TASK REQUIREMENTS =>
Your task is to copy each line in the listing that includes the word "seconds".
-- Opening Marker --
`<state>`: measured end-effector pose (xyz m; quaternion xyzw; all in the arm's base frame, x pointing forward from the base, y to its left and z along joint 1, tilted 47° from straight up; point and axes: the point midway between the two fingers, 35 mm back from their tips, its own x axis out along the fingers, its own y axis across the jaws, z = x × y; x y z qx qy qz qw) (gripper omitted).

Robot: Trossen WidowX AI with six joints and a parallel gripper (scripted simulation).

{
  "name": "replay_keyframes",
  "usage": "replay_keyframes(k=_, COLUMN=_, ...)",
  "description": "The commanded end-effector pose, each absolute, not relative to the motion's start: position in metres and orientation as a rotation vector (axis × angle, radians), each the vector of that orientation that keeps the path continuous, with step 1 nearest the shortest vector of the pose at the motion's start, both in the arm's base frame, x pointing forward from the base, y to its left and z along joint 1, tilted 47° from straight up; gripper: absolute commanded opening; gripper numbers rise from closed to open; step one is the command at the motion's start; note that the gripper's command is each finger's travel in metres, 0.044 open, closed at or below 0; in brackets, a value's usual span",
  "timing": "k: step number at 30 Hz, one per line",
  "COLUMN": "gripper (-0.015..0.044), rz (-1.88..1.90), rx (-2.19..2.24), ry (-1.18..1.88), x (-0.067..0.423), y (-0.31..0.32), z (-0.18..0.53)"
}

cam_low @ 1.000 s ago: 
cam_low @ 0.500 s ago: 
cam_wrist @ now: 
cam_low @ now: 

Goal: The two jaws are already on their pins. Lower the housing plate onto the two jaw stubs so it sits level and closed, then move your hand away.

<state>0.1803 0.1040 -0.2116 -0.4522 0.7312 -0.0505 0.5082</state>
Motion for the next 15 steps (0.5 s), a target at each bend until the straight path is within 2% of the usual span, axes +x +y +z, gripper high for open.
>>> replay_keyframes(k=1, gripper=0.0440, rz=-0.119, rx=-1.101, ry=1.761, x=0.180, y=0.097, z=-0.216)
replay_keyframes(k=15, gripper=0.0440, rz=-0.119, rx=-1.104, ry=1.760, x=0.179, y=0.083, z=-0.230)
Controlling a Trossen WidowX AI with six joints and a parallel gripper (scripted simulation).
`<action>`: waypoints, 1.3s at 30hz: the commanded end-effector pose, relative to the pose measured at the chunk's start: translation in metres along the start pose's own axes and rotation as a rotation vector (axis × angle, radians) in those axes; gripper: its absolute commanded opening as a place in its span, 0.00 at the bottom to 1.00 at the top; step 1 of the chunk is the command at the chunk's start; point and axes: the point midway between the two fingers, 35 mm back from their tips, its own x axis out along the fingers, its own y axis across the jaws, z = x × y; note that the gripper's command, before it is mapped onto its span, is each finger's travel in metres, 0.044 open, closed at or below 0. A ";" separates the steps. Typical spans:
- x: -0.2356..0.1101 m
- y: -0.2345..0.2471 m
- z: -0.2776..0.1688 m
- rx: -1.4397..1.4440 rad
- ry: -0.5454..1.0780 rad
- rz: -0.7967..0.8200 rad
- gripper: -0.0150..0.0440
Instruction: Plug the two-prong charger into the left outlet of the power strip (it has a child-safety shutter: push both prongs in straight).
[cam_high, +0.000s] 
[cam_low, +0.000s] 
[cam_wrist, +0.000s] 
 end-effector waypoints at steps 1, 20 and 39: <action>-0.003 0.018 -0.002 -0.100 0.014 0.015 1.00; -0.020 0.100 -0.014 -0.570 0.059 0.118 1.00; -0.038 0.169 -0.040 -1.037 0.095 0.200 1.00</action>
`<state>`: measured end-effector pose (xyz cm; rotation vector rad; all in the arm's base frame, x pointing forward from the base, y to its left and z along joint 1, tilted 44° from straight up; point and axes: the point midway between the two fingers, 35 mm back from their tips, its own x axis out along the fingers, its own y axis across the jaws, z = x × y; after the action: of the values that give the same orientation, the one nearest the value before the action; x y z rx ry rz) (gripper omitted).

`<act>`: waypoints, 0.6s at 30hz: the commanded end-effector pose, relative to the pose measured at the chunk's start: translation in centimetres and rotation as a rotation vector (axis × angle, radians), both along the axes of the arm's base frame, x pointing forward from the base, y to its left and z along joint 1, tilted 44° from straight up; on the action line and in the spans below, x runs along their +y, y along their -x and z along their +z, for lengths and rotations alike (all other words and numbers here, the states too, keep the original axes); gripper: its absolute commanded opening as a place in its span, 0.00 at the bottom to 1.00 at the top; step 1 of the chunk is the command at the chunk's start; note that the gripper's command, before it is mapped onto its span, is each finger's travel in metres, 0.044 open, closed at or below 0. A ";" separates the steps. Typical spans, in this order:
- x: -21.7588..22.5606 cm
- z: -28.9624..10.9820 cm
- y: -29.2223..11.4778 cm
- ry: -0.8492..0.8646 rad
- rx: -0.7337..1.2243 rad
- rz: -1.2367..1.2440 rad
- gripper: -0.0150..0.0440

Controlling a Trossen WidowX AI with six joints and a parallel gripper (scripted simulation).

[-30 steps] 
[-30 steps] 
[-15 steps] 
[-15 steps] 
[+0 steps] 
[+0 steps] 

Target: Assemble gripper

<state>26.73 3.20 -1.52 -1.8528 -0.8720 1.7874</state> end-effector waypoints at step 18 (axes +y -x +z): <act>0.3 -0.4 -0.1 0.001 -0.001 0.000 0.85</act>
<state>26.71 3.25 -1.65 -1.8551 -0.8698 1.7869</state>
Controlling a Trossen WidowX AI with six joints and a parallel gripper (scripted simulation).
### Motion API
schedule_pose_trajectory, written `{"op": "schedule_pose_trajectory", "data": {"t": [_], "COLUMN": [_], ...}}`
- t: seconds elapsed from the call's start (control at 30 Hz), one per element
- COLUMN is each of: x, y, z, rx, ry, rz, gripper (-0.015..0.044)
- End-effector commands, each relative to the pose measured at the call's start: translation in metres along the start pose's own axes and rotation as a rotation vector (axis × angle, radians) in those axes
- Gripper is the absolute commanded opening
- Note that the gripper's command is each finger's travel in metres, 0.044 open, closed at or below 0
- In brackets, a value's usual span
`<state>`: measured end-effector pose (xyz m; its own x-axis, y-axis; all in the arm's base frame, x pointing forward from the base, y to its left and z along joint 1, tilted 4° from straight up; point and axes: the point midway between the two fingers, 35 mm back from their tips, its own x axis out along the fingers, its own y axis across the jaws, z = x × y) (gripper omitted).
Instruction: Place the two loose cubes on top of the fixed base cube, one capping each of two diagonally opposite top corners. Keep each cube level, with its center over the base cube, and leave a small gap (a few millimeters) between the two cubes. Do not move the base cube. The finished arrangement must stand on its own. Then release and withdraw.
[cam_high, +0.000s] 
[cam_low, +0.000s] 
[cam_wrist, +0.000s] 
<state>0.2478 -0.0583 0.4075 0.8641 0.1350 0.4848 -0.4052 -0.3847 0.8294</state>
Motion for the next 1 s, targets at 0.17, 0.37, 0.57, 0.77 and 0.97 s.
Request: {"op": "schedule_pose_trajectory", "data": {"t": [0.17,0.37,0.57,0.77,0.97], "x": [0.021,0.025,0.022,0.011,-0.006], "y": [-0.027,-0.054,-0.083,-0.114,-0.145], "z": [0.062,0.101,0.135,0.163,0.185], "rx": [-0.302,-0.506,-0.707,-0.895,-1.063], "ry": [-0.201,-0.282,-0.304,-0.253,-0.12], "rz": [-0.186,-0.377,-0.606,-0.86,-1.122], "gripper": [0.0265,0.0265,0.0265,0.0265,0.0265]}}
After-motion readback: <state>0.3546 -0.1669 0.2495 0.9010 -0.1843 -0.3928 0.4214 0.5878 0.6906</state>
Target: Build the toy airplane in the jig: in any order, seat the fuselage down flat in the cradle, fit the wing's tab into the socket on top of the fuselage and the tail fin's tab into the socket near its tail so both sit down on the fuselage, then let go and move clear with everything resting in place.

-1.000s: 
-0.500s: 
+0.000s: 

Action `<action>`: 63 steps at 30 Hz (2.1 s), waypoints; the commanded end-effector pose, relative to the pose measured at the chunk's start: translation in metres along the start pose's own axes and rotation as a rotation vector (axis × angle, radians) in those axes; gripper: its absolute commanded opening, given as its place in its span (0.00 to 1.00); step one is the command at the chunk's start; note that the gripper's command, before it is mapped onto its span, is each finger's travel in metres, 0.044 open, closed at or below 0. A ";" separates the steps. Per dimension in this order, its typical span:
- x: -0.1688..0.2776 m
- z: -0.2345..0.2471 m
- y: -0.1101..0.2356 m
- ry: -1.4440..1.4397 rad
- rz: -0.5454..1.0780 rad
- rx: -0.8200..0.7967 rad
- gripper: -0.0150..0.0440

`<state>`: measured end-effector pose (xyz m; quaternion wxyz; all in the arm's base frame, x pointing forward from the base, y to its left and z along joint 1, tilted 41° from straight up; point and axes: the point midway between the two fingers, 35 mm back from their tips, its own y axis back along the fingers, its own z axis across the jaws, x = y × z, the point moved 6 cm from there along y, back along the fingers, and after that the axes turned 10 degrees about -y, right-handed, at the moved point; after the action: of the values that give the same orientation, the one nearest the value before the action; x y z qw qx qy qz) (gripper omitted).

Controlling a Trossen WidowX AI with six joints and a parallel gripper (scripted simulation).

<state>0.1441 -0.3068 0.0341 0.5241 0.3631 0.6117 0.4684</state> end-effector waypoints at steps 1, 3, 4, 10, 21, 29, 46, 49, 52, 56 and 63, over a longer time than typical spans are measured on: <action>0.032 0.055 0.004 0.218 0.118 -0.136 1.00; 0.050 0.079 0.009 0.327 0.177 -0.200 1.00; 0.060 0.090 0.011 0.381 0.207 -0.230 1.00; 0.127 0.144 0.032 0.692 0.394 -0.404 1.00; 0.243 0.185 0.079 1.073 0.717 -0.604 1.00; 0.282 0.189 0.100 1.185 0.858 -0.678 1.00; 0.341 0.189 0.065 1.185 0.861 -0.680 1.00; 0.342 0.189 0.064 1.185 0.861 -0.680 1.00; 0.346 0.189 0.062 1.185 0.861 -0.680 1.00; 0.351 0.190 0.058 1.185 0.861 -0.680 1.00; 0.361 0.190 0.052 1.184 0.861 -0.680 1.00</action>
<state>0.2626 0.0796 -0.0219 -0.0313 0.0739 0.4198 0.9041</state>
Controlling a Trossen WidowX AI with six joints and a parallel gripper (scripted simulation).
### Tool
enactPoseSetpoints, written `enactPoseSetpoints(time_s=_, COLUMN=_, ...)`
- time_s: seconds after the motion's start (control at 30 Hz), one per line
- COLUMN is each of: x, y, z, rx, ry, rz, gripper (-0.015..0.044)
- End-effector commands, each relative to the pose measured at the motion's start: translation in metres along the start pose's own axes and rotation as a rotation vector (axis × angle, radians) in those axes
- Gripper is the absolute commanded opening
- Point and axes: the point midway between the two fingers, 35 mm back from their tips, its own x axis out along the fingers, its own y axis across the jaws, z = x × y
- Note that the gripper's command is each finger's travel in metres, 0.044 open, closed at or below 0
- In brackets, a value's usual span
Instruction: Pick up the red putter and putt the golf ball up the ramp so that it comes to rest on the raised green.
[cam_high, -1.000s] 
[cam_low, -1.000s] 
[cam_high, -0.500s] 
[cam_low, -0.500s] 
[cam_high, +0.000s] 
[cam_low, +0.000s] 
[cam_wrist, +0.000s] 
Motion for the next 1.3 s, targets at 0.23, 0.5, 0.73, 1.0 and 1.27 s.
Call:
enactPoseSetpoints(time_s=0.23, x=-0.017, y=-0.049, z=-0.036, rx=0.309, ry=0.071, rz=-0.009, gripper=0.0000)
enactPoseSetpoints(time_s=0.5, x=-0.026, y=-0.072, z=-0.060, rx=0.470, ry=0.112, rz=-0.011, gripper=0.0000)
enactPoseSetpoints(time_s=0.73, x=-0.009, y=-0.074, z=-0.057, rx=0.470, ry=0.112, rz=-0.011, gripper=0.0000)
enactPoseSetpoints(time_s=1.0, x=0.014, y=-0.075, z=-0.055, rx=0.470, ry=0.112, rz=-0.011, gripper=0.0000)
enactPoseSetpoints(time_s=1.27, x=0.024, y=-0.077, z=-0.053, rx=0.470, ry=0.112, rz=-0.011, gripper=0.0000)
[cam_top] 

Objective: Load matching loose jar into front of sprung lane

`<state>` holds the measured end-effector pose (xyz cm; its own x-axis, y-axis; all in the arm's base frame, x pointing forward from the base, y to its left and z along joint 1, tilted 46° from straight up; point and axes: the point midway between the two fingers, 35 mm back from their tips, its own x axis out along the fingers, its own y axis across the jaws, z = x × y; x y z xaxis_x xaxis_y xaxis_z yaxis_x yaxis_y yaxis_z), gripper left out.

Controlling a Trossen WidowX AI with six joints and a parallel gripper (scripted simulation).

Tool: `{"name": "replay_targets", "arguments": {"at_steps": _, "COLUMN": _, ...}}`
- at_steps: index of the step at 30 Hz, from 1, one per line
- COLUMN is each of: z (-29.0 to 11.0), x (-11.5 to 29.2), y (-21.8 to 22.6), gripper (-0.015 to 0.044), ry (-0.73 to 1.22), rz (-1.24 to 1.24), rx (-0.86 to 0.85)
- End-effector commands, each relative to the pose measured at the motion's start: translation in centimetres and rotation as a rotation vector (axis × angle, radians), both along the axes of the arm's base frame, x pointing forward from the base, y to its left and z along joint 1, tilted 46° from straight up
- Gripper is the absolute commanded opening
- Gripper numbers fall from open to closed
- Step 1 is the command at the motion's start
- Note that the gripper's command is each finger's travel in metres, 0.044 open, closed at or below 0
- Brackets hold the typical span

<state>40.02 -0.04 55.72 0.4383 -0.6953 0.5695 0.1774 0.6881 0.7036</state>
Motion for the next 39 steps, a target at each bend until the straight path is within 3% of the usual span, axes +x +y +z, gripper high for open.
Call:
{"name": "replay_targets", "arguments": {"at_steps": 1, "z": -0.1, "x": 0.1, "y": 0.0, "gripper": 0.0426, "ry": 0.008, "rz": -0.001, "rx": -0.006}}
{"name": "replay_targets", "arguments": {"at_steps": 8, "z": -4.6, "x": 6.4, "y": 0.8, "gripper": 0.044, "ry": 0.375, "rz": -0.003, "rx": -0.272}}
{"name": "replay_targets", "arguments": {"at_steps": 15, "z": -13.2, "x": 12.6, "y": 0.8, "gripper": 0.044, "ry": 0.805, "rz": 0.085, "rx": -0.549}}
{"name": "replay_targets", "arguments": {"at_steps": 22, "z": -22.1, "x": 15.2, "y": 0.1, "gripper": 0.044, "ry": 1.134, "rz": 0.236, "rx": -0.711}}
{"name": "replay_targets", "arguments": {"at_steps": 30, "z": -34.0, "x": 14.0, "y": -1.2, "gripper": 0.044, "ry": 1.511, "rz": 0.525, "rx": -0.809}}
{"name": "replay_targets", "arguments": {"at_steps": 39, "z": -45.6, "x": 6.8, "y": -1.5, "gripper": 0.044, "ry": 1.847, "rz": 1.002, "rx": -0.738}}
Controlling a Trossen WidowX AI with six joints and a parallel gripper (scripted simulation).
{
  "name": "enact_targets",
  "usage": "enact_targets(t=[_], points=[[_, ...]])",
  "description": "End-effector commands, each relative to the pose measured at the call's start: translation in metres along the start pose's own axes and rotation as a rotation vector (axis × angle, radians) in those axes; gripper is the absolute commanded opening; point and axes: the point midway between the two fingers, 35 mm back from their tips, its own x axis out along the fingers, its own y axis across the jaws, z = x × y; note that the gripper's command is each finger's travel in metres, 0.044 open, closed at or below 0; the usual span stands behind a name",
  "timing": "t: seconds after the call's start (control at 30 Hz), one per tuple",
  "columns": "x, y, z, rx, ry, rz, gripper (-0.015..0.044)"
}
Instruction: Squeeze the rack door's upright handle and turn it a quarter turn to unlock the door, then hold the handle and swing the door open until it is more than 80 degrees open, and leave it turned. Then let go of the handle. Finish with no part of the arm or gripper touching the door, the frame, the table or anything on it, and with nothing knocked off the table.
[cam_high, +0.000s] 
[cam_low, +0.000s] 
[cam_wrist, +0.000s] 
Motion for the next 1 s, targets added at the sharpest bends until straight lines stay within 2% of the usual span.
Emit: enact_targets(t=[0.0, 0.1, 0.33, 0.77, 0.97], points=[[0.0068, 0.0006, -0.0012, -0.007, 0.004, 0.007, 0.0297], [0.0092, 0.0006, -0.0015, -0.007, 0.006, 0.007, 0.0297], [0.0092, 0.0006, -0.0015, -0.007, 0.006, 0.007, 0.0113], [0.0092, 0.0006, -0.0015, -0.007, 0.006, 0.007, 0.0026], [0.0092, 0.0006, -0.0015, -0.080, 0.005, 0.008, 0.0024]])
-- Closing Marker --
FINAL ANSWER =>
- t: seconds elapsed from the call's start (control at 30 Hz), one per element
- time_s: seconds after the motion's start (control at 30 Hz), one per line
  "timing": "t: seconds after the call's start (control at 30 Hz), one per tuple",

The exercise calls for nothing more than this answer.